Sans vouloir dispenser un cours d’histoire du Droit, je voudrais souligner qu’en France, le Droit constitutionnel que les pouvoirs politiques gabonais ont copié jusqu’à la virgule, le suffrage indirect a existé sous les lllème et IV ème Républiques. Mais le référendum de 1962 initié par le Général de Gaulle a fait du Président de la république la clé de voûte du système institutionnel et l’homme de l’essentiel. A ce titre le Président de la république doit impérativement tirer son autorité d’une investiture populaire (discours de Bayeux). Par Référendum en 1962, le Président de la république sera désormais élu par l’ensemble des français pour disposer d’une légitimité solide et incontestable.
Le Premier ministre de la troisième cohabitation, Lionel Jospin réduit le mandat présidentiel de sept (7) ans à cinq (5) renouvelable une (1) fois. La Réduction et la Limitation sont faites en même temps.
Alors si le pouvoir politique gabonais, dans sa déchéance notoire, envisage cette réforme constitutionnelle, nous serons dans un régime PARLEMENTAIRE MONISTE du type anglais, allemand, Espagnol, Israélien et des pays scandinaves. Dans ce régime, le Roi ou le Président de la République règne mais ne gouverne pas. Il joue un rôle décoratif et protocolaire. Il n’émarge pas dans les partis politiques, ne participe pas à l’action politique. Sa prérogative principale est d’enregistrer la démission du Premier ministre sortant et de donner officiellement son onction après l’investiture du nouveau Premier. Le Président de la république est élu par les Députés et le Roi dispose d’un pouvoir de Droit divin.
Le chef d’un parti politique majoritaire après les élections législatives est désigné Premier ministre par les Députés de sa formation politique ou par un groupe de partis dont les similitudes idéologiques et doctrinales entraînent la constitution d’une coalition gouvernementale.

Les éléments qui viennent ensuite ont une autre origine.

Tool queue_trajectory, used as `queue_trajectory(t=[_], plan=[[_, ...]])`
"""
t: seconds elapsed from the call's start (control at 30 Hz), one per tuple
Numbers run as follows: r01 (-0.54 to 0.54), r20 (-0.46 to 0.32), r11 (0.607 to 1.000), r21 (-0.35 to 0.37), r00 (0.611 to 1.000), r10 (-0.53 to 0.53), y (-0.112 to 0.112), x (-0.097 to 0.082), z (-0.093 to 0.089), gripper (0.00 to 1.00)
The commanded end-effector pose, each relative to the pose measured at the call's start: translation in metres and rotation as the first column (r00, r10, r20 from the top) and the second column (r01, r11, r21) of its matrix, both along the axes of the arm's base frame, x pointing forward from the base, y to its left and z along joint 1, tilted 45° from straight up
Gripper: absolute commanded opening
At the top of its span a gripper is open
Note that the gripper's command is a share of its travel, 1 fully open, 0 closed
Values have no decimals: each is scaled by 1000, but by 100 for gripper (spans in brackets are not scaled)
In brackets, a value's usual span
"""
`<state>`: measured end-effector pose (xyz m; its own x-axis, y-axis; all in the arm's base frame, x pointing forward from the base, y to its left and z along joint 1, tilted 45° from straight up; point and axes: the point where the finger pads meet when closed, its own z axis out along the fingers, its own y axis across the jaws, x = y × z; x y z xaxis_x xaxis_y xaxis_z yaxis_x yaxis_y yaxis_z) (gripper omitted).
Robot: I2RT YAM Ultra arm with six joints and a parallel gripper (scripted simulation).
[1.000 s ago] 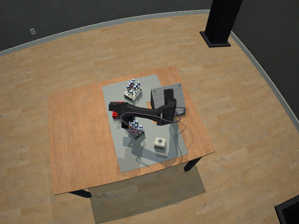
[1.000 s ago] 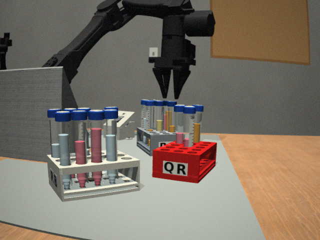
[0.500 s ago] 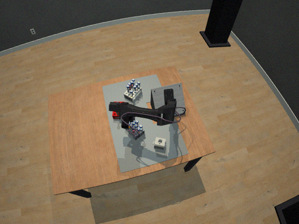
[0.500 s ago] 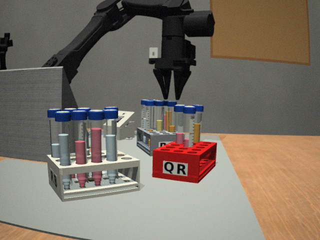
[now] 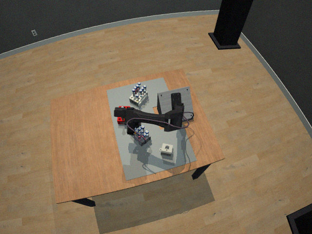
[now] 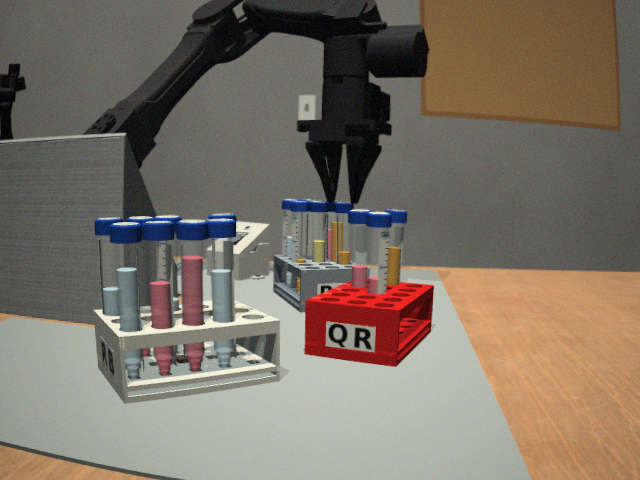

Le Premier ministre ne dépend pas du tout du Président de la république, il forme son gouvernement en toute indépendance, détermine et conduit la politique du gouvernement.
Au Gabon, dans leur intention de s’incruster au pouvoir, de continuer à tirer indûment au flanc et de crucifier définitivement le pays, les tenants actuels du pouvoir mettent en exergue une argumentation fallacieuse dont la superficialité déconcertante les discrédite sur le plan national et international. À force de faire n’importe quoi, on devient n’importe qui.
Déclarer : »Qu’exclure les citoyens du vote serait une source d’économie « traduit inévitablement une carence d’arguments. Quelle indigence.
Il faut souligner que certaines réformes ne peuvent être crédibles que si elles sont soumises aux referendums et non adoptées par voie parlementaire. Les Députés godillots, corrompus jusqu’à la moelle épinière, susceptibles de vendre père, mère, épousé et enfants même pour un plat de lentilles, ne comprennent pas les enjeux.
Le plus fort n’est jamais assez fort pour être toujours maître.
Alfred Nguia Banda , Docteur en Droit, DEA d’histoire des Idées politiques, ancien haut fonctionnaire gabonais exilé en France.